◆ **PROMPT**:
Return the records exactly as they stand, and keep the pictures out of the copy.

◆ **DATASET ENTRIES**:
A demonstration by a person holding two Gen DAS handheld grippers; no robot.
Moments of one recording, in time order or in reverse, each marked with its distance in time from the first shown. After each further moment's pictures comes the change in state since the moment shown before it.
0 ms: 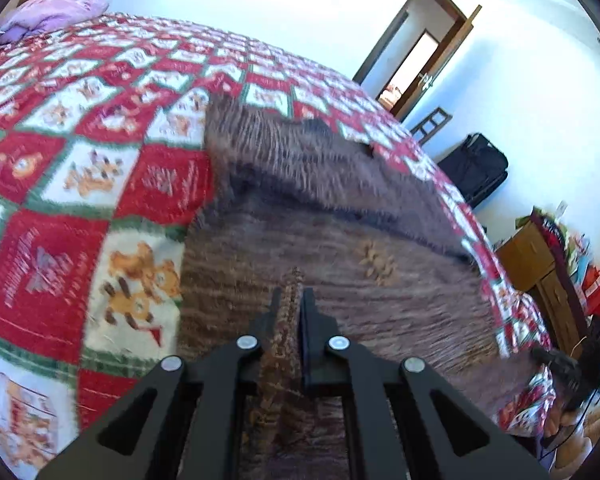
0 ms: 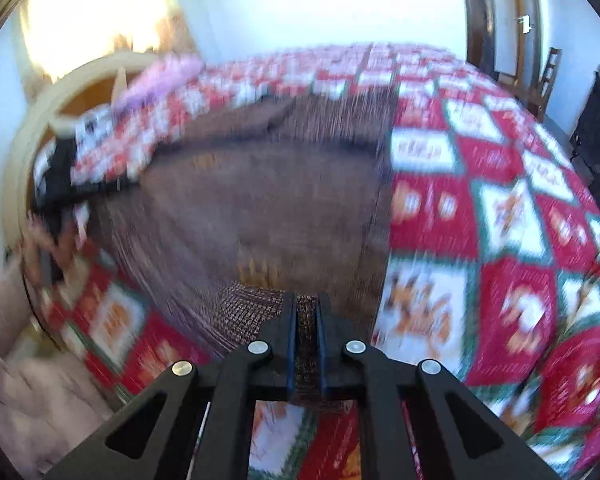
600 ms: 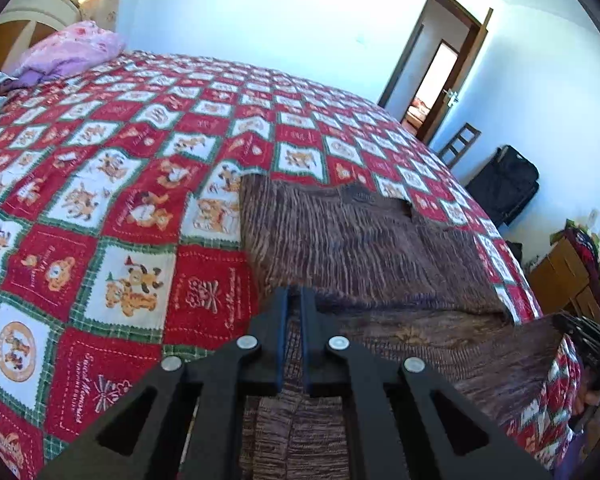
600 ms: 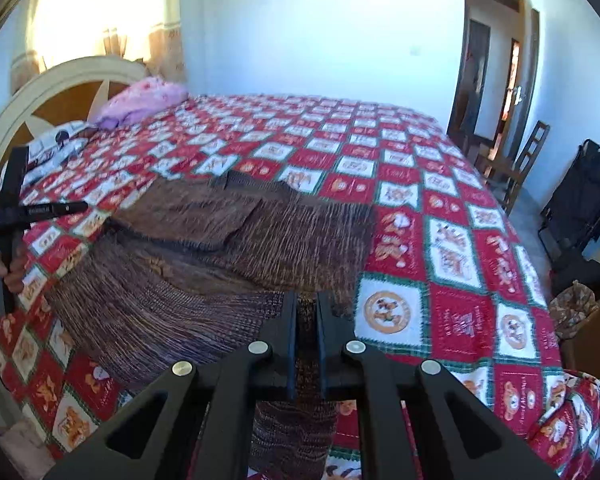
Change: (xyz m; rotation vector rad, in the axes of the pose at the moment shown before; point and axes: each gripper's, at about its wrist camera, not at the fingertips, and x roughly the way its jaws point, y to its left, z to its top) left arm 0.006 0.008 0.061 0.043 -0.067 0.136; right arm 0.056 0.011 0.108 -0.195 -0.044 -0.199
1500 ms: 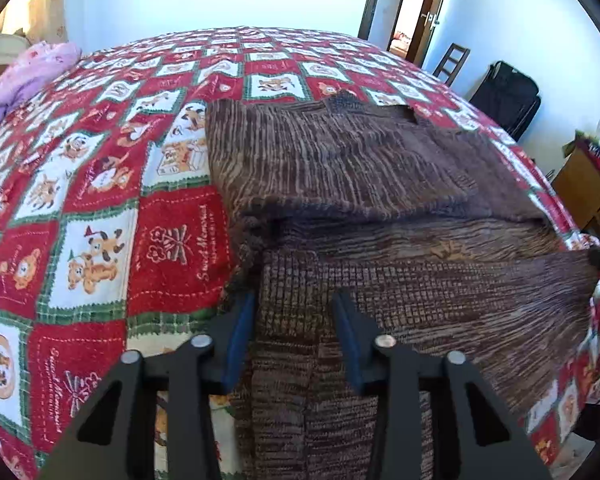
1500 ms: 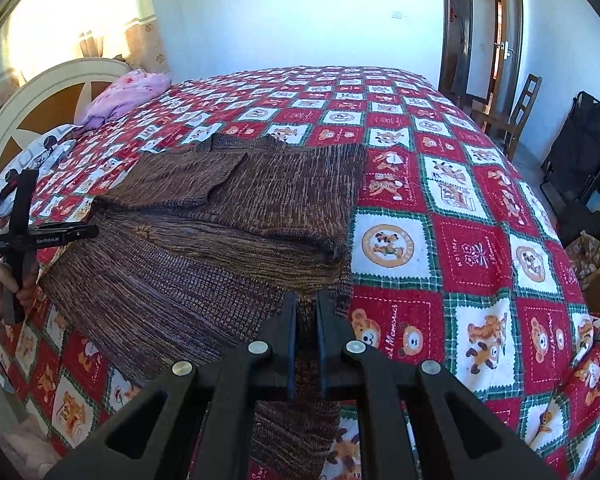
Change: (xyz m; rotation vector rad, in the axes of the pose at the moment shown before) left arm 0.046 -0.026 -0.033 0.215 0.167 0.092; right arm 0.008 -0.018 -0.043 0.128 0.067 0.028
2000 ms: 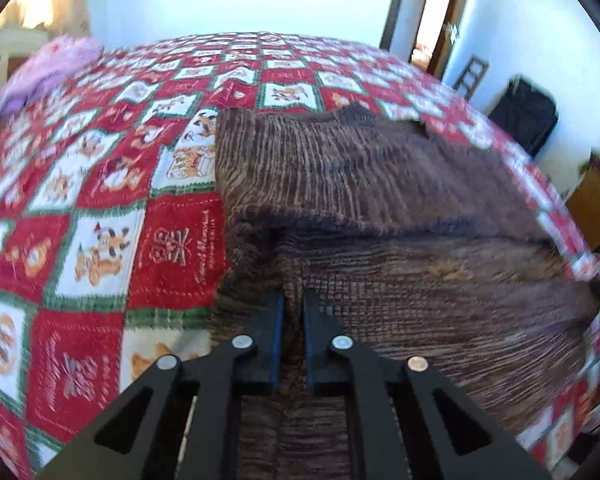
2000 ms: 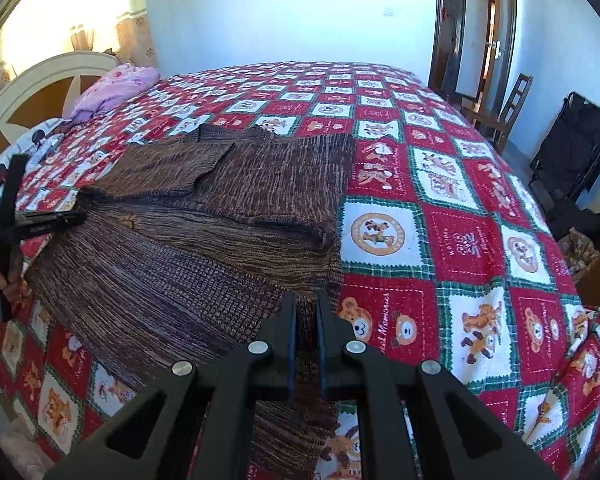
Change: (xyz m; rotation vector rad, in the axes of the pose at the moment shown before) left arm -0.010 -0.004 -0.001 -0.105 -0.042 0.014; right arm 0.003 0.006 -0.009 -0.023 0.001 -0.079
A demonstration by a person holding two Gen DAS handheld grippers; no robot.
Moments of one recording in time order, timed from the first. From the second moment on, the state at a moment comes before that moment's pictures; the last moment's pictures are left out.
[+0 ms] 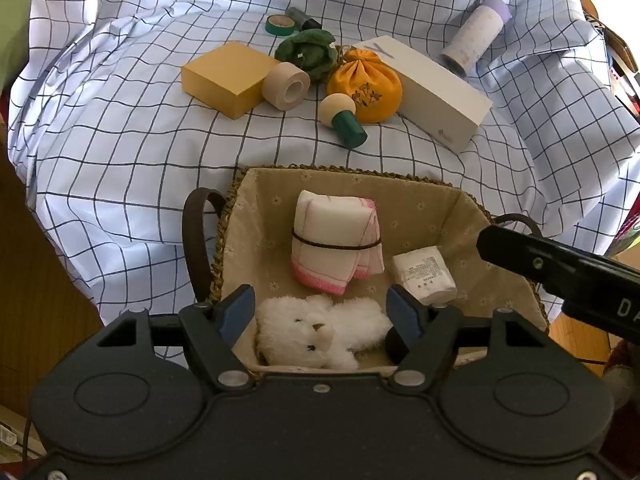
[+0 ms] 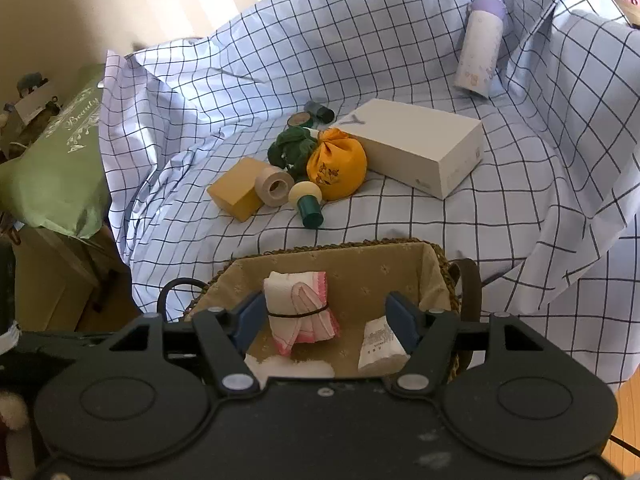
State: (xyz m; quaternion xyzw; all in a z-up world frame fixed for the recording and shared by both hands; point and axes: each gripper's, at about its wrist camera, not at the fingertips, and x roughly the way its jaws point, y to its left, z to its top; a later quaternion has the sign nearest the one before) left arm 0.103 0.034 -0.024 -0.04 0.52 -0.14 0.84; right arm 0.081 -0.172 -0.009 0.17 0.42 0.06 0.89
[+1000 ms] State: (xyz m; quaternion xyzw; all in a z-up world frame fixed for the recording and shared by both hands) left arm 0.108 0.028 -0.021 -0.04 0.52 -0.14 0.84; right arm 0.090 -0.180 -0.022 0.19 0.44 0.03 0.88
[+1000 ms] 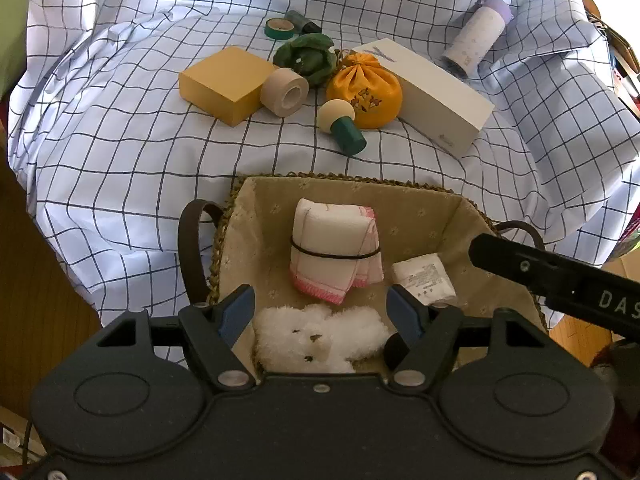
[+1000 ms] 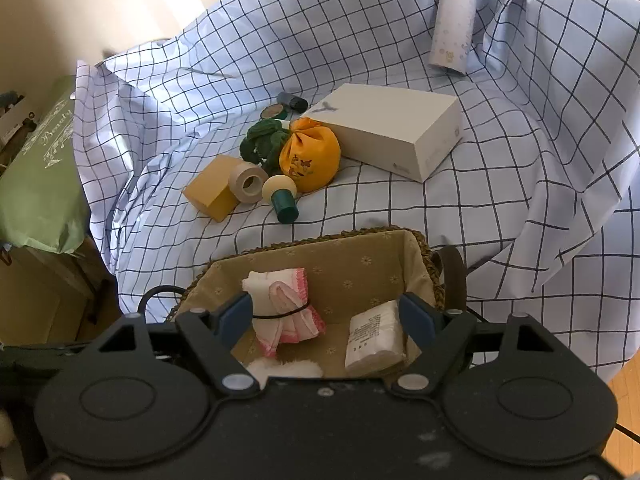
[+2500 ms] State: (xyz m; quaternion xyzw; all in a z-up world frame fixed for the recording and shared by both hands) left arm 0.161 0.034 -0.030 -0.05 0.53 -0.13 0.84; right arm 0.177 -0.167 -0.027 0.19 0.46 0.02 0.87
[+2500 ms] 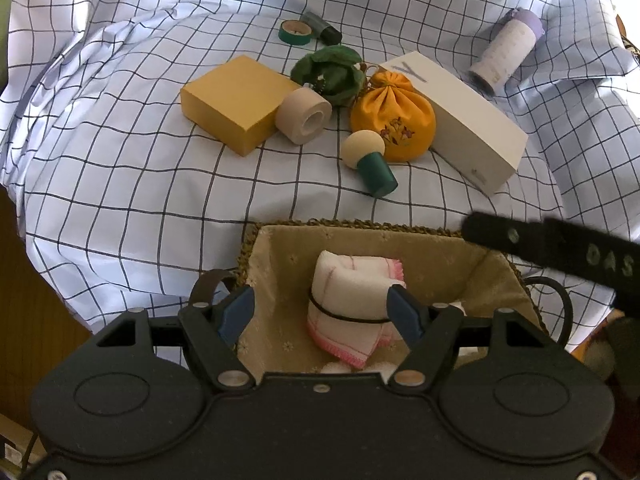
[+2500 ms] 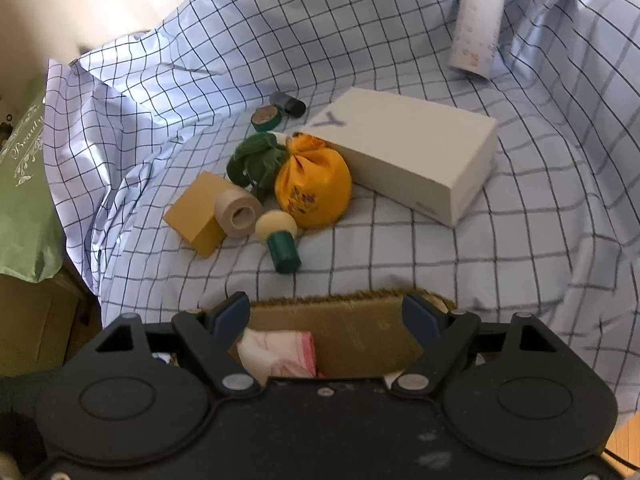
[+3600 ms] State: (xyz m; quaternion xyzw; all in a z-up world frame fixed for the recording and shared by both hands) left arm 0.185 0.099 -0.019 -0.14 0.49 -0.08 0.86; right arm 0.272 -0.090 -0.066 0.08 0.47 0.04 0.88
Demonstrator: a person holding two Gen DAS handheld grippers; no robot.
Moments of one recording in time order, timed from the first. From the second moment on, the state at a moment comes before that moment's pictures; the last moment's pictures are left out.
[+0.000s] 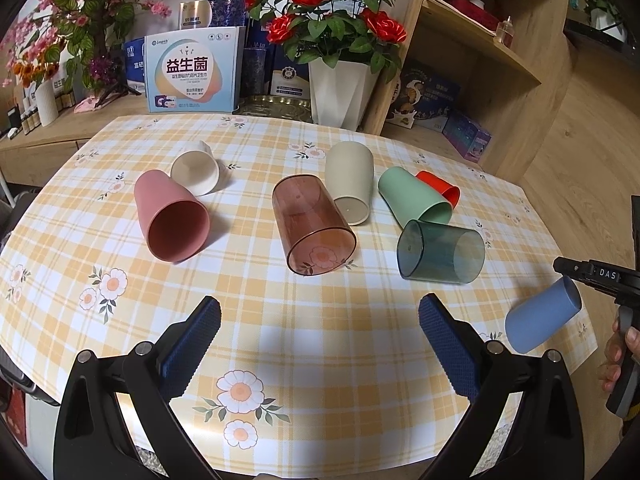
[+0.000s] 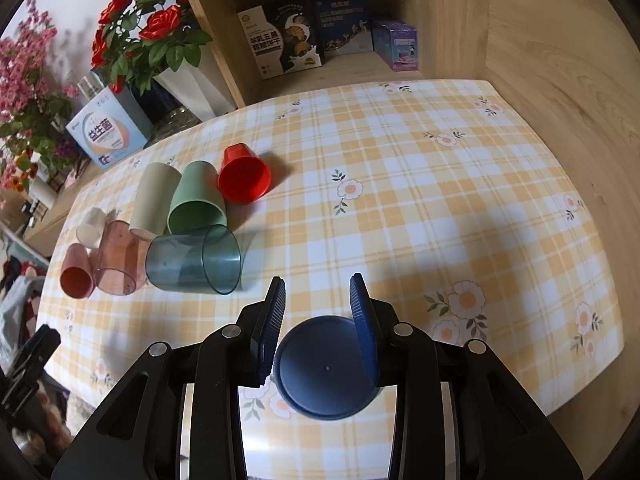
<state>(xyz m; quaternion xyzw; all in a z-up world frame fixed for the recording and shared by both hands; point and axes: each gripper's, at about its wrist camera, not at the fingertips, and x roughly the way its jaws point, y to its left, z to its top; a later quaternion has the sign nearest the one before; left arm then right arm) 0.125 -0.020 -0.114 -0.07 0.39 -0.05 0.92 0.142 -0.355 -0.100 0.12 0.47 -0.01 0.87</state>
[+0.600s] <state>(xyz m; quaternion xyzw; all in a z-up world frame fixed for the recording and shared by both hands) 0.087 -0.026 -0.014 -0.01 0.28 -0.06 0.96 0.086 -0.333 -0.008 0.09 0.39 0.01 0.92</state>
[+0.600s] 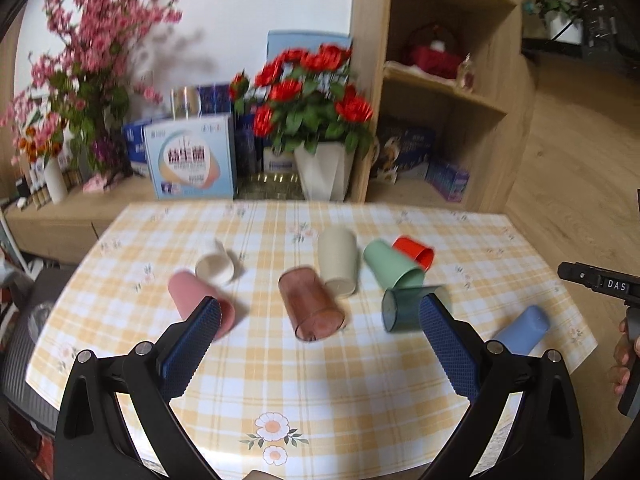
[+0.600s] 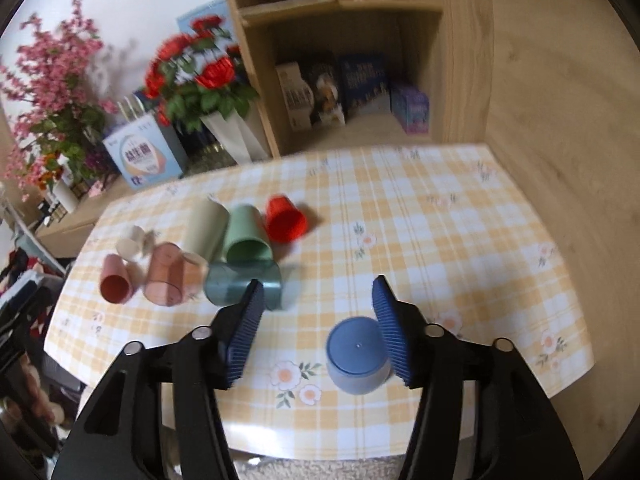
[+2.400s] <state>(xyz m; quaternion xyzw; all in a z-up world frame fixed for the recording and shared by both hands) 0.018 -0.029 0.054 0.01 0.22 -0.04 0.98 0.004 -0.293 0.065 0.05 0.29 0.00 0.96</state>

◆ **RESULT BELOW**:
A demonstration by a person holding two Gen DAS handheld grippers; no robot.
Moments of one recording, in time order or in reverse, each marked with its distance in time from the first shown. After each further moment's pictures comes the change in state since the moment shown before it.
0 ms: 
0 ms: 
600 ms: 
600 ms: 
Change: (xyz m; rotation vector rad, in the axes of the pose at the moment shown before; point and axes: each gripper's, at about its wrist camera, not at the fingertips, and x roughly the way its jaws point, y to its left, z to its top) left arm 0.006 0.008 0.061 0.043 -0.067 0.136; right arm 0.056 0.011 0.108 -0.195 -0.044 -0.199
1500 ms: 
1500 ms: 
Change: (xyz m; rotation vector rad, in the axes of the pose at the moment shown before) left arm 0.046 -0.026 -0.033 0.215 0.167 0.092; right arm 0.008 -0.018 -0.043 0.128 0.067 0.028
2000 ms: 
2000 ms: 
Change: (xyz m; rotation vector rad, in the axes of the pose at the moment shown before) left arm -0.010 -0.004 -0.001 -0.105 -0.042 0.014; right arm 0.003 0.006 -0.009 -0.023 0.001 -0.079
A demonstration by a person holding two Gen DAS handheld grippers; no robot.
Moments of one recording in time order, timed from the first. From the second moment on, the state at a moment comes before that moment's pictures; the last moment's pictures are left out.
[+0 ms] 
[+0 ms] 
State: (xyz m; quaternion xyzw; all in a z-up world frame fixed for the recording and shared by both hands; point and axes: each gripper's, at about its wrist camera, not at the fingertips, and x roughly the way its jaws point, y to its left, z to its top; a later quaternion has the sign nearest the one before) left arm 0.103 0.034 -0.024 -0.04 0.52 -0.14 0.84; right arm 0.081 -0.172 -0.009 0.17 0.42 0.06 0.89
[+1000 ms] State: (xyz m; quaternion xyzw; all in a z-up world frame fixed for the recording and shared by both hands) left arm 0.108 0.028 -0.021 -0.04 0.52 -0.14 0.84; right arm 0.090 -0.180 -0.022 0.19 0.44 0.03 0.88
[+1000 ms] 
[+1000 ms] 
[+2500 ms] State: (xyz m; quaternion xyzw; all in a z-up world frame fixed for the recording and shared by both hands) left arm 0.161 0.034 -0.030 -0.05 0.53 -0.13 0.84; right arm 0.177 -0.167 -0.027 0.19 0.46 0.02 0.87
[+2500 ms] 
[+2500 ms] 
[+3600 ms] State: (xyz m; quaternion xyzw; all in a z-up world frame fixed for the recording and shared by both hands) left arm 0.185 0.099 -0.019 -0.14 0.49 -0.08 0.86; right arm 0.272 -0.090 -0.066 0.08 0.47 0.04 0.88
Demonstrator: a person holding two Gen DAS handheld grippers; no robot.
Moments of one recording in time order, timed from the first. From the second moment on, the state at a moment comes before that moment's pictures; the last moment's pictures are left out.
[+0.000s] 
[+0.000s] 
<state>(xyz m; quaternion xyzw; all in a z-up world frame fixed for the recording and shared by both hands; point and axes: each gripper's, at about its wrist camera, not at the fingertips, and x roughly the way its jaws point, y to its left, z to its top; a later quaternion has the sign nearest the one before; left arm then right arm) 0.125 -0.020 -0.114 -0.07 0.39 -0.05 0.92 0.142 -0.355 -0.100 0.12 0.47 -0.01 0.87</state>
[+0.600s] <state>(xyz m; quaternion xyzw; all in a z-up world frame fixed for the recording and shared by both hands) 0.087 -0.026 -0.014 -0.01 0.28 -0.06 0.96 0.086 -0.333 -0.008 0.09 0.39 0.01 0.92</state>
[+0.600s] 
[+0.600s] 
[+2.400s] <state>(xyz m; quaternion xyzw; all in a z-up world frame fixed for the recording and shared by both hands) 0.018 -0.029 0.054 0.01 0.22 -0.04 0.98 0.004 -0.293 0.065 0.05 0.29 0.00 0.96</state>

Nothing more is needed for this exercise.